How to complete this task
Write out the full listing exactly as given, minus the images.

Working data
----

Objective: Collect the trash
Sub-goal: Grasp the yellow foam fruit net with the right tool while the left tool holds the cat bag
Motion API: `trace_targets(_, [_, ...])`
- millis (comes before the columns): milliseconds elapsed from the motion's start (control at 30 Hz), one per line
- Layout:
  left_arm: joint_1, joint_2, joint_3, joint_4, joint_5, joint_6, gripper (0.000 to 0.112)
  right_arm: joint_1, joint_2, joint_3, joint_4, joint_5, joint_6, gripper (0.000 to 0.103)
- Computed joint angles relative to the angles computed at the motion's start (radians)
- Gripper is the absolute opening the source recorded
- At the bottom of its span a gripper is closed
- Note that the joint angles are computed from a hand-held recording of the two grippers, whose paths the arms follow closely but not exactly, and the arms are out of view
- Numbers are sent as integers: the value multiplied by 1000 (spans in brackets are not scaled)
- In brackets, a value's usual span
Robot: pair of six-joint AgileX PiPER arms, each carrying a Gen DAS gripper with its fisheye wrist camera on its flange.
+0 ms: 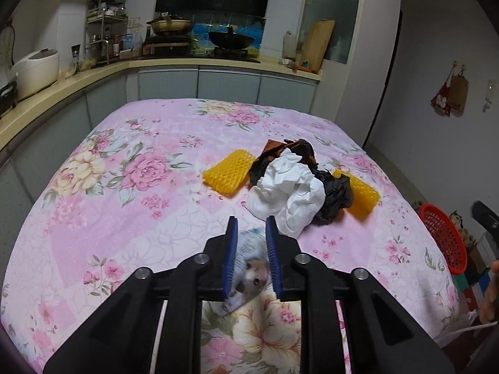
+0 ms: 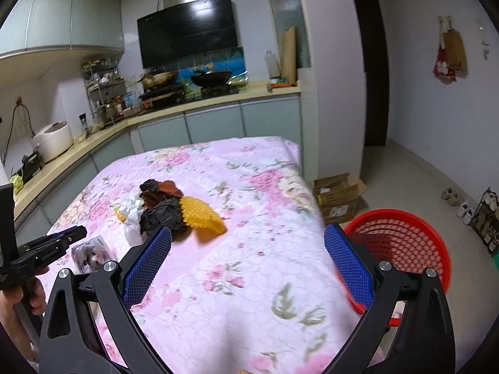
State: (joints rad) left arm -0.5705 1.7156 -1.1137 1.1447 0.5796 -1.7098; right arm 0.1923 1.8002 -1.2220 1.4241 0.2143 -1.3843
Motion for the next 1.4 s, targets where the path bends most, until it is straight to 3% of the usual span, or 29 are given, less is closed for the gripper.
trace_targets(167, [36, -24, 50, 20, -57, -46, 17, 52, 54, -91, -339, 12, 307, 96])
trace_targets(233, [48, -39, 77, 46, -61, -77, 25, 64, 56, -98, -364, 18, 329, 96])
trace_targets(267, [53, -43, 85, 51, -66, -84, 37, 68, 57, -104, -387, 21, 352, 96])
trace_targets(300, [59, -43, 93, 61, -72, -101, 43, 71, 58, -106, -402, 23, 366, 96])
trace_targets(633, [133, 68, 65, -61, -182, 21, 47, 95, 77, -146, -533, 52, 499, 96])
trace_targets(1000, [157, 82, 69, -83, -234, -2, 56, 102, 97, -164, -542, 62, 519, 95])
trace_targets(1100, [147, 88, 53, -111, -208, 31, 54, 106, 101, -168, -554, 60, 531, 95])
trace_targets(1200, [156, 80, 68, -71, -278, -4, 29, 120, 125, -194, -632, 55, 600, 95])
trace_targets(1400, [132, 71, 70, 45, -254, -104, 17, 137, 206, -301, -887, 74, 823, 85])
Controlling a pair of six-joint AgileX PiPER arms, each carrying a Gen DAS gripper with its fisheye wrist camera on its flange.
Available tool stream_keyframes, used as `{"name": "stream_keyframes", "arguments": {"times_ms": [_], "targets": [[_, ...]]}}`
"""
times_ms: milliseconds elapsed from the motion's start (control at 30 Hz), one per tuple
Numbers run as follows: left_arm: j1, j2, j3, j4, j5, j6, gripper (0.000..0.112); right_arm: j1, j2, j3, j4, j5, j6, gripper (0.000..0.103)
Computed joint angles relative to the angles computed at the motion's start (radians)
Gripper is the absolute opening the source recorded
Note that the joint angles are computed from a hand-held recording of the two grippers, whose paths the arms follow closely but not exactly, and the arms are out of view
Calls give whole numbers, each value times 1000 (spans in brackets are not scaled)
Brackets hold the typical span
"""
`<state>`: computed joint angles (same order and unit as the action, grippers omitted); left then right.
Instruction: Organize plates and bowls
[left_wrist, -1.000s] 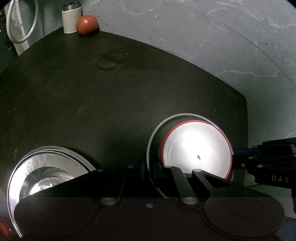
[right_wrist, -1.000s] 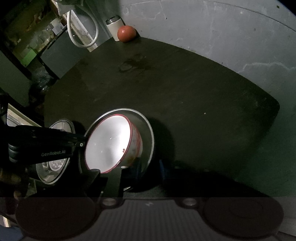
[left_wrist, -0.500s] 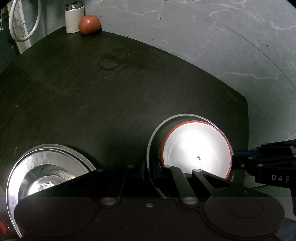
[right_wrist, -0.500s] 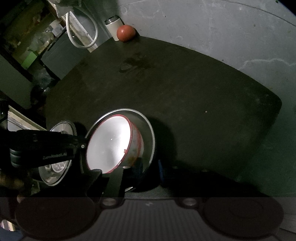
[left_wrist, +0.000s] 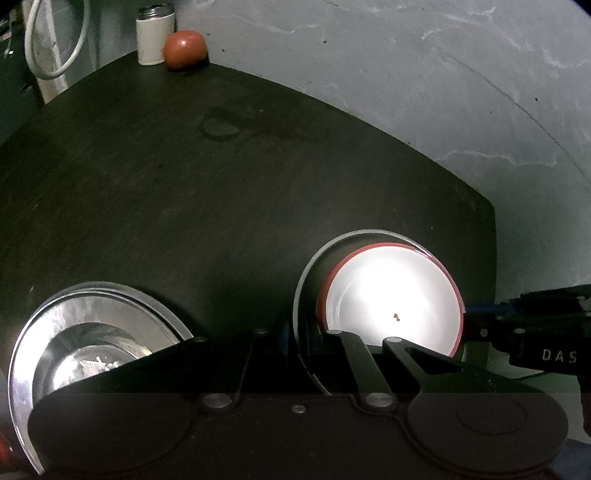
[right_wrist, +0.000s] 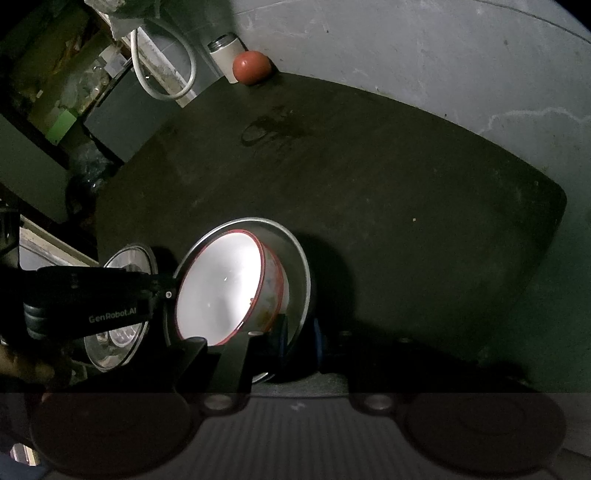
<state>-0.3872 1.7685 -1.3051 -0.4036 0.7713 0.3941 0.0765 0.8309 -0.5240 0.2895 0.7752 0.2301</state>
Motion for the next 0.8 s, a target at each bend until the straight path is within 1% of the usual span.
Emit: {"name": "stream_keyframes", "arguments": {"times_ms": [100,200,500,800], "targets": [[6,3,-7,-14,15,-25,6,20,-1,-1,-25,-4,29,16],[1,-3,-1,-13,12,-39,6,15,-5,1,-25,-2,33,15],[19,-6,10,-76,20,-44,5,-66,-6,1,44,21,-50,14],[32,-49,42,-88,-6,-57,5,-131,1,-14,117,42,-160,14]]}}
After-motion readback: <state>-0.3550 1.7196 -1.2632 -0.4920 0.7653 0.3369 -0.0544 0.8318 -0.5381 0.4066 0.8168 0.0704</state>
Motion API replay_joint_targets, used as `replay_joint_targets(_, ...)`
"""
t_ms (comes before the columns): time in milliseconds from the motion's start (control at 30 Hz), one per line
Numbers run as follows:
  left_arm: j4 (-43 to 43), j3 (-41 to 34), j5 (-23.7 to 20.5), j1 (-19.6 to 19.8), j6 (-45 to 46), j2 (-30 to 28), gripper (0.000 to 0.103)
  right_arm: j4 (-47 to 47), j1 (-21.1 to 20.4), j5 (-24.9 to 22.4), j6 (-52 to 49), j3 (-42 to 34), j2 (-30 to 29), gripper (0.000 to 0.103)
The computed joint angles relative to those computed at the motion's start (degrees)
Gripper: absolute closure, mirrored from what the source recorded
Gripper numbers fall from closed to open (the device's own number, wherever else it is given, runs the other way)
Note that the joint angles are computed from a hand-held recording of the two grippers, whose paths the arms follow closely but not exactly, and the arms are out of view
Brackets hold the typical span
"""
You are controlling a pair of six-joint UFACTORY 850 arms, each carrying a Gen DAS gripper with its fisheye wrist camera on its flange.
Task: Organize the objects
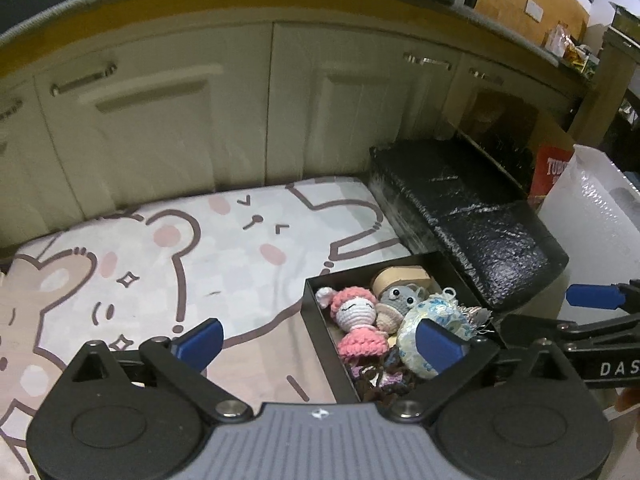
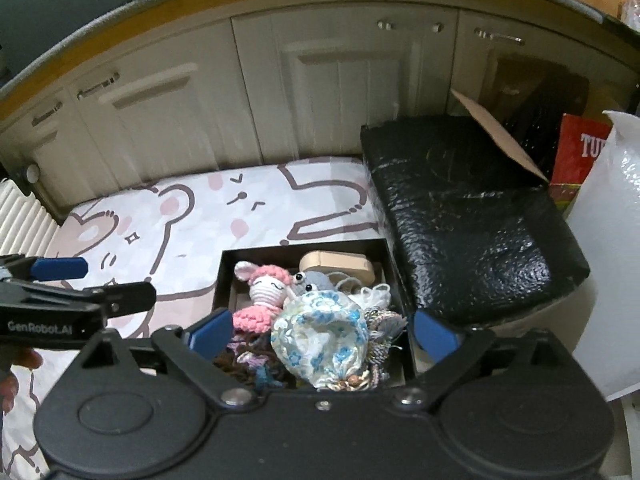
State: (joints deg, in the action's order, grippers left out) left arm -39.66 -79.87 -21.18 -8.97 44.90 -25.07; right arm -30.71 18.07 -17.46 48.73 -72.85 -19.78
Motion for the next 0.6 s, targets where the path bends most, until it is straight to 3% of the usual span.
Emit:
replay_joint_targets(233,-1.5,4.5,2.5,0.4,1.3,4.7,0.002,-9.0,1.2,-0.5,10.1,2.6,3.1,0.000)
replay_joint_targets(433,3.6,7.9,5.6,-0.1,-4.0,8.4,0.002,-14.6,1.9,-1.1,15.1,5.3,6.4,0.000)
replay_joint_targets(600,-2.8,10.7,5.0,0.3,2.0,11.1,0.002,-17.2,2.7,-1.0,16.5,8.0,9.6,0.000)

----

Your response
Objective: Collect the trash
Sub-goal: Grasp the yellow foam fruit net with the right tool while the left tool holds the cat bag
Motion API: `trace_targets(_, [_, ...])`
- millis (comes before the columns): milliseconds elapsed from the motion's start (control at 30 Hz), one per line
- Layout:
  left_arm: joint_1, joint_2, joint_3, joint_4, joint_5, joint_6, gripper (0.000 to 0.112)
  right_arm: joint_1, joint_2, joint_3, joint_4, joint_5, joint_6, gripper (0.000 to 0.103)
- Computed joint angles relative to the angles computed at the motion's start (radians)
- Gripper is the absolute opening the source recorded
- At the bottom of its span a gripper is closed
- Note that the joint angles are computed from a hand-held recording of the two grippers, whose paths the arms follow closely but not exactly, and the arms are out of view
- Numbers are sent as integers: the value multiplied by 1000 (spans in brackets are not scaled)
- In brackets, a value's usual span
Robot: pair of six-joint AgileX PiPER arms, each carrying a Gen DAS gripper with its fisheye wrist camera on its flange.
+0 ms: 
+0 ms: 
State: (joints rad) left arm -0.5705 1.7156 -1.1137 1.1447 0.5796 -1.7098; right arm 0.1923 1.8002 -1.2220 1.4241 0.2143 -1.3843
Motion for the next 1.4 s, targets where the path bends most, until it is straight to 3% of the usual span, or 29 are given, less is closed for the gripper.
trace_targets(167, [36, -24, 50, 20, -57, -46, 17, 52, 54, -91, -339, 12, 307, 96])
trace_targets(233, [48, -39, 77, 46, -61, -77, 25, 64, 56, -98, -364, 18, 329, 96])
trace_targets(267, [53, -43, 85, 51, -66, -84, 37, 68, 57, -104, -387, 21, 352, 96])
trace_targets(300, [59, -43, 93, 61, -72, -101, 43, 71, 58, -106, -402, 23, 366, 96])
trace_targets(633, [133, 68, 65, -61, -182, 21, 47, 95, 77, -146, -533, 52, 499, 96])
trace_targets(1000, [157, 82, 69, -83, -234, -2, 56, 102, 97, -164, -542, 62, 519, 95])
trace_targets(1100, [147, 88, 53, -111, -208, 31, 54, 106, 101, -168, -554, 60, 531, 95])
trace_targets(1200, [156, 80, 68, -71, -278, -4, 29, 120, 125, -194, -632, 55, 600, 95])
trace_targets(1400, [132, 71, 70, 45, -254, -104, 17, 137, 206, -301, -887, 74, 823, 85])
Controlling a pair of six-joint AgileX PiPER arms, each carrying a Gen DAS gripper with its fisheye wrist camera on its flange.
Available tool stream_keyframes, used as `{"name": "stream_keyframes", "arguments": {"times_ms": [_], "targets": [[_, ...]]}}`
"""
times_ms: milliseconds elapsed from the motion's start (control at 30 Hz), one per tuple
Numbers run as follows: left_arm: j1, j2, j3, j4, j5, j6, gripper (0.000..0.112); right_arm: j1, j2, j3, j4, j5, j6, gripper (0.000..0.103)
Computed joint angles relative to the angles computed at the motion's start (radians)
Gripper is the absolute opening the source recorded
Note that the joint angles are computed from a hand-held recording of the two grippers, whose paths the arms follow closely but not exactly, and the arms are out of view
Calls give whole numbers, each value times 1000 (spans in brackets are not scaled)
Brackets hold the typical span
"""
`<state>`: computed joint angles (same order and unit as the action, grippers omitted); left then right.
Instruction: Organize plates and bowls
[left_wrist, -1.000s] 
[right_wrist, -1.000s] 
[left_wrist, -0.500s] 
[right_wrist, -0.500s] 
[left_wrist, +0.000s] 
[right_wrist, +0.000s] 
<state>-0.3872 1.7685 -1.3051 -0.4036 0.7713 0.3941 0.0765 0.8309 -0.5240 0.2895 0.7752 0.2301</state>
Motion for the next 0.8 s, a target at each bend until the straight path is within 1% of the usual span.
Emit: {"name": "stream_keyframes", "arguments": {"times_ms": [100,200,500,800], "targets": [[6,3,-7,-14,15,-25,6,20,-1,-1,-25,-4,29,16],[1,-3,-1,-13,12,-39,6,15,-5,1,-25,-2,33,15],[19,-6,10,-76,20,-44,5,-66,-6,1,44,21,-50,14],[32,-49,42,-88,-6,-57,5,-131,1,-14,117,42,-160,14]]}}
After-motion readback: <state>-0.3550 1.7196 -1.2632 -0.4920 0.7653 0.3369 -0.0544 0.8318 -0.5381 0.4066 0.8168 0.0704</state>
Motion API replay_joint_targets, used as `replay_joint_targets(_, ...)`
"""
t_ms (comes before the columns): time in milliseconds from the motion's start (control at 30 Hz), one per line
Numbers run as follows:
  left_arm: j4 (-43 to 43), j3 (-41 to 34), j5 (-23.7 to 20.5), j1 (-19.6 to 19.8), j6 (-45 to 46), j2 (-30 to 28), gripper (0.000 to 0.103)
  right_arm: j4 (-47 to 47), j1 (-21.1 to 20.4), j5 (-24.9 to 22.4), j6 (-52 to 49), j3 (-42 to 34), j2 (-30 to 29), gripper (0.000 to 0.103)
The computed joint angles relative to those computed at the motion's start (degrees)
Gripper: absolute closure, mirrored from what the source recorded
Gripper numbers fall from closed to open (the device's own number, wherever else it is given, runs the other way)
Note that the joint angles are computed from a hand-held recording of the two grippers, whose paths the arms follow closely but not exactly, and the arms are out of view
Brackets hold the typical span
"""
You are controlling a pair of six-joint UFACTORY 850 arms, each carrying a Gen DAS gripper with its fisheye wrist camera on its flange.
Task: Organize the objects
State: (joints deg, in the action's order, grippers left out) left arm -39.66 -79.87 -21.18 -8.97 44.90 -25.07; right arm -30.71 18.07 -17.46 48.73 -72.85 -19.78
Motion for the next 0.6 s, targets where the path bends most, until it is straight to 3% of the usual span.
Emit:
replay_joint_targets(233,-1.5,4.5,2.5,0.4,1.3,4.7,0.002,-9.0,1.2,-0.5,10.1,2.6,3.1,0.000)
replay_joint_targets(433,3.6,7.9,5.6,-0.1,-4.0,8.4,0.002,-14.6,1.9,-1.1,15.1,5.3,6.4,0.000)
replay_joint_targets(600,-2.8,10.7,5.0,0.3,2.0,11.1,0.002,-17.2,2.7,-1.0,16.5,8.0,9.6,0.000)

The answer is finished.